Dimanche, Agnès Buzyn a indiqué tout d'abord qu'elle "n'avai[t] pas envie" d'entrer dans "le débat" sur l'existence d'un excès de cas d'agénésie dans l'Ain.
En revanche, "on ne peut pas se satisfaire de dire 'on n'a pas trouvé de cause'. C'est insupportable en fait!", a-t-elle souligné.
C'est pourquoi, "nous avons décidé avec François de Rugy [ministre de la transition écologique et solidaire], que j'ai vu au moment de son arrivée au gouvernement, de relancer une enquête".
Cette enquête va être menée par Santé publique France et, cette fois, avec l'Anses "qui s'occupe des risques environnementaux". Elle permettra de "voir si les regards croisés entre les médecins de Santé publique France et des personnes qui connaissent mieux l'environnement trouveront une cause", a expliqué la ministre.
Interrogée sur l'arrêt des subventions de l'Etat pour financer le registre Remera, elle a affirmé qu'il était "hors de question d'arrêter leur versement" et que le ministère s'était assuré de leur "pérennité".
"Quand on a un registre qui cumule des cas pendant 20 ou 30 ans, si on l'arrête, il ne peut plus redémarrer et vous perdez l'information.

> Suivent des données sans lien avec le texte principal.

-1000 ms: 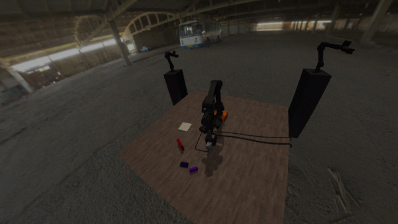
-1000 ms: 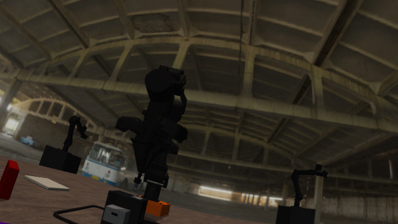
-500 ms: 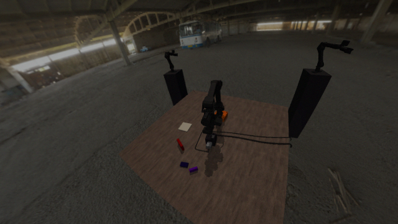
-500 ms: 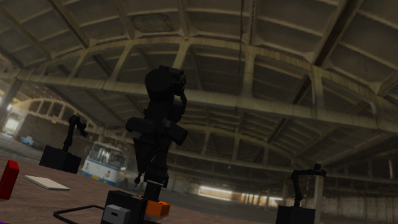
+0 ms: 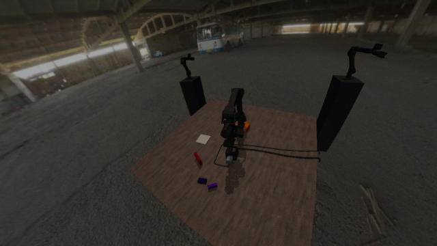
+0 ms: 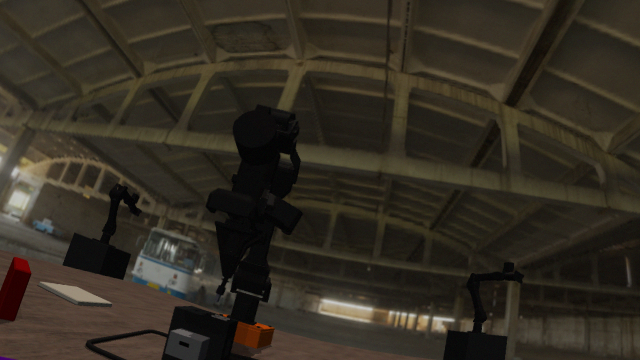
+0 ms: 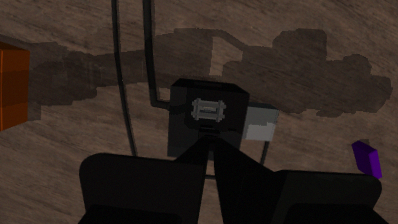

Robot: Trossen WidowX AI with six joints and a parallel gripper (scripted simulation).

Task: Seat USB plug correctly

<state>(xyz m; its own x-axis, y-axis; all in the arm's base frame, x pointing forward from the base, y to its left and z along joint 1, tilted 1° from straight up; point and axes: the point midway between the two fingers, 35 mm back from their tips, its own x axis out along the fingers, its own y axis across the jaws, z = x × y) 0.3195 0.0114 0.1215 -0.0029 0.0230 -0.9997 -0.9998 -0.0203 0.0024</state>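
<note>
Now: the silver USB socket 1 cm to the left of my gripper tip and 7 cm below it. Round my gripper tip: blue block 26 cm ahead, 15 cm to the right, 13 cm below; red block 11 cm ahead, 25 cm to the right, 10 cm below; white pad 11 cm behind, 32 cm to the right, 13 cm below.
</note>
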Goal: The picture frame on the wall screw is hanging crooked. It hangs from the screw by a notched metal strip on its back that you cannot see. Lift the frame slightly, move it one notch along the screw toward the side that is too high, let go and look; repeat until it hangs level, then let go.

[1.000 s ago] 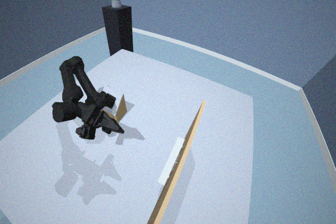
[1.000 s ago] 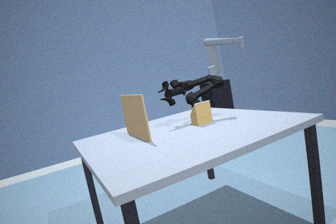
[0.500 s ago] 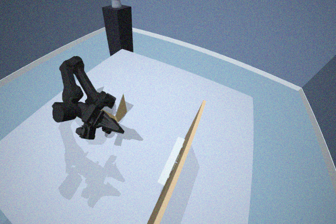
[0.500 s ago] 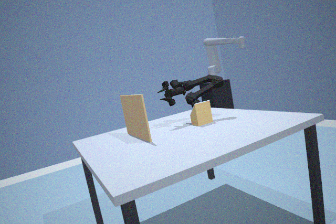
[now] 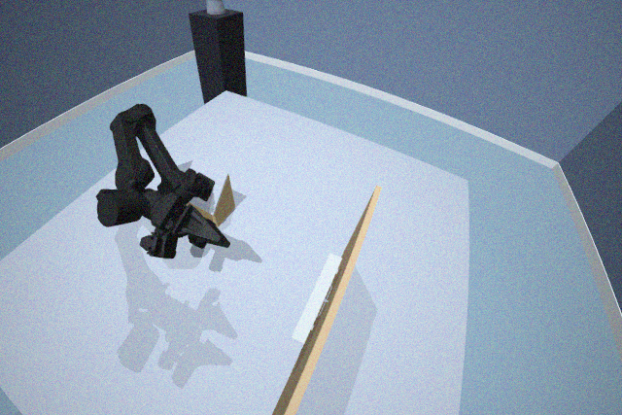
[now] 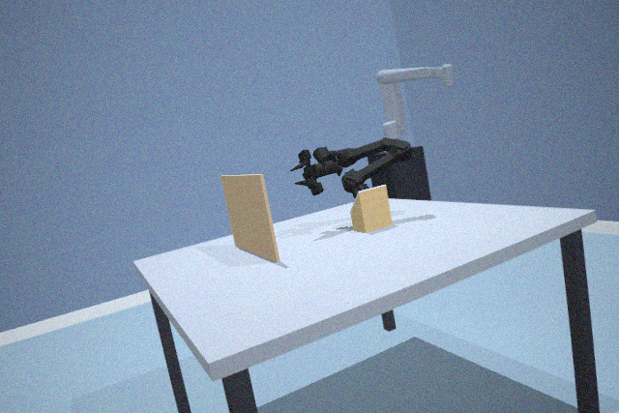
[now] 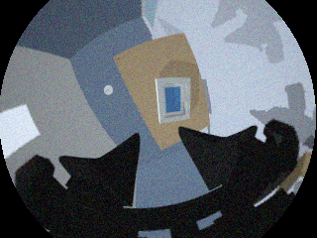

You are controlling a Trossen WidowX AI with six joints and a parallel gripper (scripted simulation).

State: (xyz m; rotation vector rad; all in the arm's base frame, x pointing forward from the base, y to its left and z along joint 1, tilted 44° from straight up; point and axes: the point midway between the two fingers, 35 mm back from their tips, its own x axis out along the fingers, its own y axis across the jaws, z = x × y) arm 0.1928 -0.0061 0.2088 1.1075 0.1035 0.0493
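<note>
My gripper tip is 200 mm short of the picture frame, 30 mm to the right of it and 90 mm above it. Round my gripper tip: board 210 mm ahead, 10 mm to the left, 100 mm below.
</note>
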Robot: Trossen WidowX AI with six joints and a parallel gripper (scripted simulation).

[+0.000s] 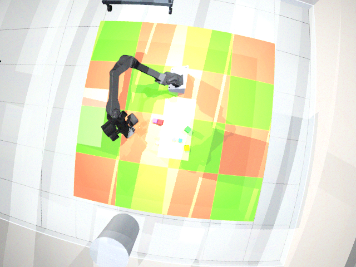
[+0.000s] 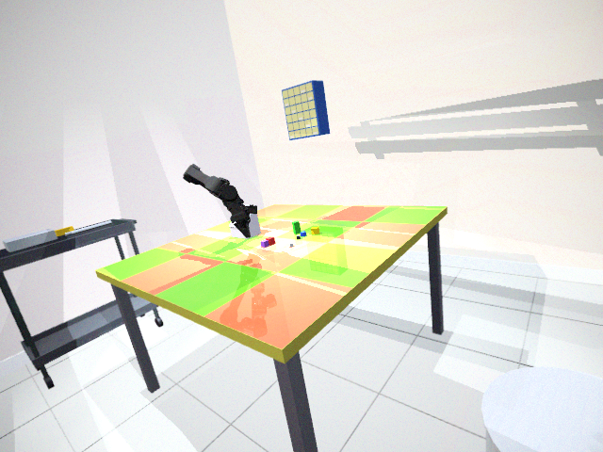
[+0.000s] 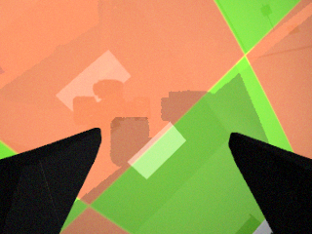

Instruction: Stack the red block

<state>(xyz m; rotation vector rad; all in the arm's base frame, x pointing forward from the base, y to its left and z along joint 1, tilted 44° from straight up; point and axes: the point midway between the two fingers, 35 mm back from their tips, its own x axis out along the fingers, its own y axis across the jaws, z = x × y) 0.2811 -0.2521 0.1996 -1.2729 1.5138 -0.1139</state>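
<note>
My gripper tip is 6 cm past the red block, 20 cm to the right of it and 9 cm above it. Also, from my gripper tip: purple block: 7 cm behind, 17 cm to the left, 9 cm below; then yellow block: 10 cm ahead, 37 cm to the left, 9 cm below; then blue block: 5 cm ahead, 33 cm to the left, 10 cm below.
</note>
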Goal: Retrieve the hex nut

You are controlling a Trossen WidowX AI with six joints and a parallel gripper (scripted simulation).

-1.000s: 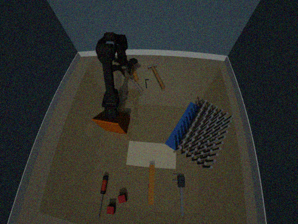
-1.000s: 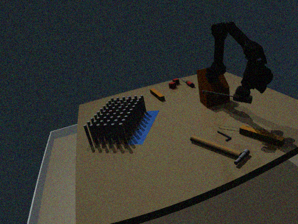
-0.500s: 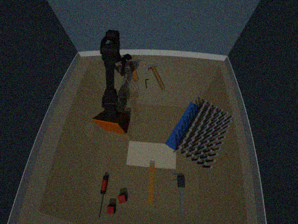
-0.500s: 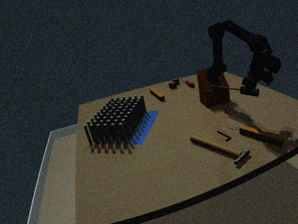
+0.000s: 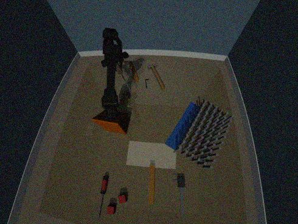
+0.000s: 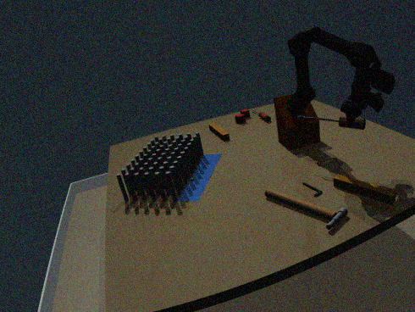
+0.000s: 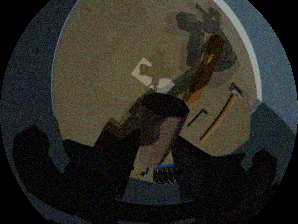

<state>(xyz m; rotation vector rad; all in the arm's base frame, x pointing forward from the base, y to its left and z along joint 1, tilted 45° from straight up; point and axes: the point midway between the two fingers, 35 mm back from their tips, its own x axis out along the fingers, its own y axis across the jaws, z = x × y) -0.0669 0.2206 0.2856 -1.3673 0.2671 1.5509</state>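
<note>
The hook tool lies 6 cm ahead of my gripper tip, 8 cm to the right of it and 1 cm above it. From my gripper tip the other things lie so: blue taped strip (51 cm ahead, 26 cm to the right, 17 cm below); then hex key (18 cm ahead, 6 cm to the left, 17 cm below).
</note>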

Donc, il ne faut surtout pas l'arrêter", a-t-elle insisté.
La ministre a ajouté qu'il avait été toutefois demandé à Remera de "progresser sur son niveau scientifique". "Mais c'est une affaire de spécialistes et d'experts et, pour moi, ce qui est important, c'est que la surveillance continue et que nous retournions vers tous ces cas pour être certains de n'être passé à côté d'aucune cause", a-t-elle souligné.

Effets des pesticides sur la santé: vers un renforcement de la recherche "indépendante"

Lors de l'interview, Agnès Buzyn a été également interrogée sur des propos tenus en fin de semaine dernière par le nouveau ministre de l'agriculture, Didier Guillaume, selon lesquels il n'existe pas de preuves scientifiques sur l'impact des pesticides sur la santé.
La ministre a rappelé que le glyphosate avait été classé comme "cancérigène probable". "Donc le lien n'est pas totalement prouvé et nous allons relancer les études dans le cadre du plan 'Ecophyto' qui avait été élaboré avant l'été avec Nicolas Hulot et Stéphane Travert [anciens ministres de l'écologie et de l'agriculture]", a-t-elle déclaré.
Remarquant que "beaucoup d'études sont financées par les industriels", elle a fait part du souhait du gouvernement de "financer la recherche publique indépendante sur les effets toxiques des pesticides".
Elle a précisé qu'elle avait évoqué cette question avec François de Rugy dans le cadre de la préparation du plan santé-environnement qui sera prochainement présenté. "Nous avons décidé de renforcer la recherche indépendante, scientifique, sur les effets 'cocktail'" afin de pouvoir définir "quelle substance était responsable de quoi" par rapport aux effets cumulés de toutes les substances sur la santé.